The decision to retreat was taken at a tense council of war at Exeter House in Derby. Lord George Murray, the ablest Jacobite general, argued that the army of 5,000 Highlanders was dangerously exposed. Two Government armies were converging on their position — the Duke of Cumberland from the northwest and Marshal Wade from the northeast. The promised English Jacobite support had not materialised. The French invasion force had not sailed. To march further south was to invite encirclement and destruction.
Charles was furious. He believed that one more push would have taken London and that the Hanoverian regime would have collapsed. He may have been right — there was genuine panic in the capital. But his commanders were professional soldiers, and they judged the military situation hopeless. Charles never forgave them, and the breach between the prince and Lord George Murray would poison Jacobite decision-making for the rest of the campaign.

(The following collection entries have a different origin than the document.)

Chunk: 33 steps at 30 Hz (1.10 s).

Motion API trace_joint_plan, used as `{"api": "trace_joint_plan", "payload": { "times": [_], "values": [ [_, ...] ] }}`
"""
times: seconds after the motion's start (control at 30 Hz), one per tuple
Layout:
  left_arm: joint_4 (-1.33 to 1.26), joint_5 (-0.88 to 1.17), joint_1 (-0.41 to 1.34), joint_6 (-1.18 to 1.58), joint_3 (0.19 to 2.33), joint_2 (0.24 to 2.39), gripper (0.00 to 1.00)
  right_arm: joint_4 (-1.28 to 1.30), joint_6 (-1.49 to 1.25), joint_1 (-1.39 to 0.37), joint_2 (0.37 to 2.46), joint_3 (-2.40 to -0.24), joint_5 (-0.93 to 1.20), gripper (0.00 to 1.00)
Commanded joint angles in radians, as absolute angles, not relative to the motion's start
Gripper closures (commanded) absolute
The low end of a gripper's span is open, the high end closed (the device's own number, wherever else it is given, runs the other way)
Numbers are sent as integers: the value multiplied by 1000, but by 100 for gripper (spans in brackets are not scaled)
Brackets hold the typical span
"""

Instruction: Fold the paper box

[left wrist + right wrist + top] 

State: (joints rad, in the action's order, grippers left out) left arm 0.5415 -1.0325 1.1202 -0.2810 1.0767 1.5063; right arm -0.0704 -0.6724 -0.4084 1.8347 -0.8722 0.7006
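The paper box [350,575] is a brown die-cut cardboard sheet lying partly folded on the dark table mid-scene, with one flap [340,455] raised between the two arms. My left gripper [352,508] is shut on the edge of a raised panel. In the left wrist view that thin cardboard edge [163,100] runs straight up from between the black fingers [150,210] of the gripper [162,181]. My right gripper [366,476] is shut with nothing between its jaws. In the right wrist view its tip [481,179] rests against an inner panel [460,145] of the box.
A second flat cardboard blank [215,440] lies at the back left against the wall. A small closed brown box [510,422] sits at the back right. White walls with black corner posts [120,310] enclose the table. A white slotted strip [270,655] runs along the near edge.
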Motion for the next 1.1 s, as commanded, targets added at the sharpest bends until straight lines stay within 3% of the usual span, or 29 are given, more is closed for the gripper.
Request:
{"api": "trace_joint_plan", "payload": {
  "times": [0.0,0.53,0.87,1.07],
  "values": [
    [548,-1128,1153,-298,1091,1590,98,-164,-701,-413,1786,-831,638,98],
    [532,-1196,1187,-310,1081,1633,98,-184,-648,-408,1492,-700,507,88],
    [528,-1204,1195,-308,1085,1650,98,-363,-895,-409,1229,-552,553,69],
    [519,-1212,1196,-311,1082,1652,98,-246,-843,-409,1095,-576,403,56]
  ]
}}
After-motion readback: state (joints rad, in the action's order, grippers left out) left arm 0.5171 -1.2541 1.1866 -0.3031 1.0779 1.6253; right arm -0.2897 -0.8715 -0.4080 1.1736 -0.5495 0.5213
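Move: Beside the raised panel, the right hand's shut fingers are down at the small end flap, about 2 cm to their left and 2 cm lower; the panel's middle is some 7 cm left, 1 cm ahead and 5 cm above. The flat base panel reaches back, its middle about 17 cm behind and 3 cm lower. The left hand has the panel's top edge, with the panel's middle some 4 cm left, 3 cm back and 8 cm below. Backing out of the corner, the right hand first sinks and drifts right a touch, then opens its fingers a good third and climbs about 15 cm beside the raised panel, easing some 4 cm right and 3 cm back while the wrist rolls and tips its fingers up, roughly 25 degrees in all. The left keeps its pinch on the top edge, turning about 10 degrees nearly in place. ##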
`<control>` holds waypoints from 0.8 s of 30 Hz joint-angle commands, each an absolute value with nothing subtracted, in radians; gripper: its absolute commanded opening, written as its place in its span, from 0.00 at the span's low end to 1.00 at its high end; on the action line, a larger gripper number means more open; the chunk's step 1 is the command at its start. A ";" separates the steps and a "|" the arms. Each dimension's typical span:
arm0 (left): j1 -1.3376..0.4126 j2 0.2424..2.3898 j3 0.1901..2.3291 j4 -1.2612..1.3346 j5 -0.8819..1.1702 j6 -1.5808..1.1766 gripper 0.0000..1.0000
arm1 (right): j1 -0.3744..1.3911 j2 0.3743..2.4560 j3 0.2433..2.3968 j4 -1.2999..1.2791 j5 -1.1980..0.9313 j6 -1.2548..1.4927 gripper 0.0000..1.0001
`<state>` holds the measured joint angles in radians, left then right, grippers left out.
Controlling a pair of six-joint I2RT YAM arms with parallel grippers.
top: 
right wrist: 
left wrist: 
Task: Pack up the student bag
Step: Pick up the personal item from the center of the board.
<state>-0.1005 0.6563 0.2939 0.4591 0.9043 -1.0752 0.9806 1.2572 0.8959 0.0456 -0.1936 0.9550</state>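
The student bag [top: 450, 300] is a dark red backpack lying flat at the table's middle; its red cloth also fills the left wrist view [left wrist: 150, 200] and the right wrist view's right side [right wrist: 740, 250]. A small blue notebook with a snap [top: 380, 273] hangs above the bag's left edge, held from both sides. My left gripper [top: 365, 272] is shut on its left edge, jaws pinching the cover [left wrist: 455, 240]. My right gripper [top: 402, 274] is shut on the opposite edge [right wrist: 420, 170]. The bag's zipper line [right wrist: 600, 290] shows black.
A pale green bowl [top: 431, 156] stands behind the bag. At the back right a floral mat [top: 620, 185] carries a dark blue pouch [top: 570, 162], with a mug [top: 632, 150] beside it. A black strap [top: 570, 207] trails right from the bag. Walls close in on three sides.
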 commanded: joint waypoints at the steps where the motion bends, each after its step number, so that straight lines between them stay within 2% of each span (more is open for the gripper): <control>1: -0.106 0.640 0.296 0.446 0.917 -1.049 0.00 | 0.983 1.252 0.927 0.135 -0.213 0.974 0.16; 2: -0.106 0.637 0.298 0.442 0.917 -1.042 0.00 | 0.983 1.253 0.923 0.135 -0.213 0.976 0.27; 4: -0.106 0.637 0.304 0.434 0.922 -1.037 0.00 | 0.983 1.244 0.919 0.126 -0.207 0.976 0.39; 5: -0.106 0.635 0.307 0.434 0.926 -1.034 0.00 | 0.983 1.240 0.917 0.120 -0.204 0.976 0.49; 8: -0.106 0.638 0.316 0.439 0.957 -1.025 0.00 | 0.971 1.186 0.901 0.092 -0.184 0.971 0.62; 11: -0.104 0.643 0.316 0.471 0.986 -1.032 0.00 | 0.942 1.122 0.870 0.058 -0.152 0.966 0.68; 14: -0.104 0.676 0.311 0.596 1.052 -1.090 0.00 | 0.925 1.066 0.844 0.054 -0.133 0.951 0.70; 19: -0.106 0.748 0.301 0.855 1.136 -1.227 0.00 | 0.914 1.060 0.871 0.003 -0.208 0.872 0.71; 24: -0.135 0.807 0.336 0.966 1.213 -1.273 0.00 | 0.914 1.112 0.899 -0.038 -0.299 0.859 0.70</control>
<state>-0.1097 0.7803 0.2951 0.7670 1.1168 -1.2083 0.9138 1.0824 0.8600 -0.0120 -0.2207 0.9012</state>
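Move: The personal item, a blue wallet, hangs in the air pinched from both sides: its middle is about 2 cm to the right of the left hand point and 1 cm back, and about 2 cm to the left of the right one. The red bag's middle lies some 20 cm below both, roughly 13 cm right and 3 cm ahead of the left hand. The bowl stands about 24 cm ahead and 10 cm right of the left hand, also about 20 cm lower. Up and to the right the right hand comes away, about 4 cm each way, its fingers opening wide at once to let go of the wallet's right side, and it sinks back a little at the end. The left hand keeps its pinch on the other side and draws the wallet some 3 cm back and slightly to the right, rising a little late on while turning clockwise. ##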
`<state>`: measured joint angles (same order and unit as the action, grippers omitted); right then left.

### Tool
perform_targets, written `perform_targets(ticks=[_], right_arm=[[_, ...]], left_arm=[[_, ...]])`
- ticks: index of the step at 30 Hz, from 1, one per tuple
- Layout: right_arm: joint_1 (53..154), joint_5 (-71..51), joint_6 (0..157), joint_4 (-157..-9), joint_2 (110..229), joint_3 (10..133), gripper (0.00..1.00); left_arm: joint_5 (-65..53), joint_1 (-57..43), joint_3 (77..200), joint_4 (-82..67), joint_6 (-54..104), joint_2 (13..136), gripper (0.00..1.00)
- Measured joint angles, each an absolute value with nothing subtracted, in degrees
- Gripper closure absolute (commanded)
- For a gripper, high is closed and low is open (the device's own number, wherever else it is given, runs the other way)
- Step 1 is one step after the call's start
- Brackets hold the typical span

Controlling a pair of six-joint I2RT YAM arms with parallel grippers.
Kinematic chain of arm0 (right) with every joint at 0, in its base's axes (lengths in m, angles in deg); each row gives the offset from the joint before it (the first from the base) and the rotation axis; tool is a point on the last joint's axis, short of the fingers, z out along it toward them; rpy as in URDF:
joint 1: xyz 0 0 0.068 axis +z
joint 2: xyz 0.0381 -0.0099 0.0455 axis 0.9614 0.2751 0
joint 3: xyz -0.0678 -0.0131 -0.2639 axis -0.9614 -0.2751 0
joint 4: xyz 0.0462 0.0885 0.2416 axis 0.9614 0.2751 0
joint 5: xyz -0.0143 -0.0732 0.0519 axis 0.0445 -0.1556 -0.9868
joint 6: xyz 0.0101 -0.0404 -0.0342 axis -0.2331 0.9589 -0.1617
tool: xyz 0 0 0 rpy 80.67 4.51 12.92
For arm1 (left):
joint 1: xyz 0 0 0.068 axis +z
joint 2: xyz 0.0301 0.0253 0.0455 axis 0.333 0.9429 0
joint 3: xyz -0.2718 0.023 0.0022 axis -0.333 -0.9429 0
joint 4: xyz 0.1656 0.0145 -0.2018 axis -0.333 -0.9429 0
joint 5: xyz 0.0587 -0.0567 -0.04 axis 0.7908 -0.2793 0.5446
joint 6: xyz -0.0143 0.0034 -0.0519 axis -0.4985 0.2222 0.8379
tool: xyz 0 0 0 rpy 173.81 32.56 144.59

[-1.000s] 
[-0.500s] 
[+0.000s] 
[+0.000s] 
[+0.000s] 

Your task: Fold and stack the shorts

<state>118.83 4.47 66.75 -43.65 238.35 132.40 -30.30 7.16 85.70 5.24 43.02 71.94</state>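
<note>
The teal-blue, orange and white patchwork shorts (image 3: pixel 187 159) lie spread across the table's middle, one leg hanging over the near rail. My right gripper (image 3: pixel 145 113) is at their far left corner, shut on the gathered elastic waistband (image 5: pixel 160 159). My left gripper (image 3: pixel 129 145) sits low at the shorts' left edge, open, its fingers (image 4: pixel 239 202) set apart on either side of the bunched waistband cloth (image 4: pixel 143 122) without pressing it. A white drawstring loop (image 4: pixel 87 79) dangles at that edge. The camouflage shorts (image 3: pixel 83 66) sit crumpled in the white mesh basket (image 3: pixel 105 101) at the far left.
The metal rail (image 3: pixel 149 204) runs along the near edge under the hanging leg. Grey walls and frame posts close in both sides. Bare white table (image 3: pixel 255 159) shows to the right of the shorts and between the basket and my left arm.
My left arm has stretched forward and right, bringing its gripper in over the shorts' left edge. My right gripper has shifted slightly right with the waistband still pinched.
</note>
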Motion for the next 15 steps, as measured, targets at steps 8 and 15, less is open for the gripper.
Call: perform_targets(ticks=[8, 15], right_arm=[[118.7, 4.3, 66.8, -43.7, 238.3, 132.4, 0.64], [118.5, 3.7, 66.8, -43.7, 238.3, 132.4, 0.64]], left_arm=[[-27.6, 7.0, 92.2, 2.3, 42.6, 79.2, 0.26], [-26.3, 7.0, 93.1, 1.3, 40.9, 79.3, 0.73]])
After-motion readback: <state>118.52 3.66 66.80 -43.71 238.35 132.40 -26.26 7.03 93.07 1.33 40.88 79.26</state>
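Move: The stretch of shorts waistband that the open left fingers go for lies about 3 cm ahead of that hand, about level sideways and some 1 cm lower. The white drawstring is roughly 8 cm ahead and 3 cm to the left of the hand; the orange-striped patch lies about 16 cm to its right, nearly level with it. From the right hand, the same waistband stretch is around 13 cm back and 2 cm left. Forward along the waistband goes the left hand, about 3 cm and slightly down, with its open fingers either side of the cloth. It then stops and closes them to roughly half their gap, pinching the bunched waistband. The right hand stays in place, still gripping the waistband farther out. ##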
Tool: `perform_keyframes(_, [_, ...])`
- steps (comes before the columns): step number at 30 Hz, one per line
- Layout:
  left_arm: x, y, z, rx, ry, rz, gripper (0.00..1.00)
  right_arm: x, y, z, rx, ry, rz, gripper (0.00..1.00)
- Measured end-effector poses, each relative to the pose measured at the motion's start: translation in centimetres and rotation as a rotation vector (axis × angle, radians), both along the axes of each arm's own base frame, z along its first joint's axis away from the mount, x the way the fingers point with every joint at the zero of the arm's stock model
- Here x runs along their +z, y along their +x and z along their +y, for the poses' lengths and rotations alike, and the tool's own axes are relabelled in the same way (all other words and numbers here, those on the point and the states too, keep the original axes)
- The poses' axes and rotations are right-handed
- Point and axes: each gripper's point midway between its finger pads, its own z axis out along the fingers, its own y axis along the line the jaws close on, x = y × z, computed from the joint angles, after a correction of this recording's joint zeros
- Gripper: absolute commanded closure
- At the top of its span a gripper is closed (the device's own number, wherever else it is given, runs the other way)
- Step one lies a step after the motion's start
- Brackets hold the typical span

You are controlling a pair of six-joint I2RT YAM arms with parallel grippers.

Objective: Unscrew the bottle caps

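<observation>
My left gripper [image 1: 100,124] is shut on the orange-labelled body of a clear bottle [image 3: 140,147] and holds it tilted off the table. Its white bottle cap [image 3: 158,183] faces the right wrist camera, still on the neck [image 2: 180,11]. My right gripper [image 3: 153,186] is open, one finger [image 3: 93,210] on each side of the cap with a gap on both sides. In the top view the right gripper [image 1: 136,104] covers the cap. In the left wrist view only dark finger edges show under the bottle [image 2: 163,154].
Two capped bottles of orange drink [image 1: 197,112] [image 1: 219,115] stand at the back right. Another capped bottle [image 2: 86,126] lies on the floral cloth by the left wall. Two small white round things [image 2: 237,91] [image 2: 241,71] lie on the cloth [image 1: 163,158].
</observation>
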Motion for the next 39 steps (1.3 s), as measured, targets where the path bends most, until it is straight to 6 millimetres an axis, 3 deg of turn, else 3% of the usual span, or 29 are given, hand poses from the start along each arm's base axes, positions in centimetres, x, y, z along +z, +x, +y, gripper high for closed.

The retreat itself was conducted with skill. The army marched north in good order, fighting a sharp rearguard action at Clifton in Westmorland — the last battle on English soil before Culloden became the last on British soil. They recrossed the border, recaptured Stirling briefly, and won the Battle of Falkirk Muir in January 1746. But the strategic initiative was gone. The army fell back to Inverness, where it spent a miserable winter. Cumberland followed with overwhelming force. The road from Derby led inexorably to Drummossie Moor and the slaughter of 16 April 1746.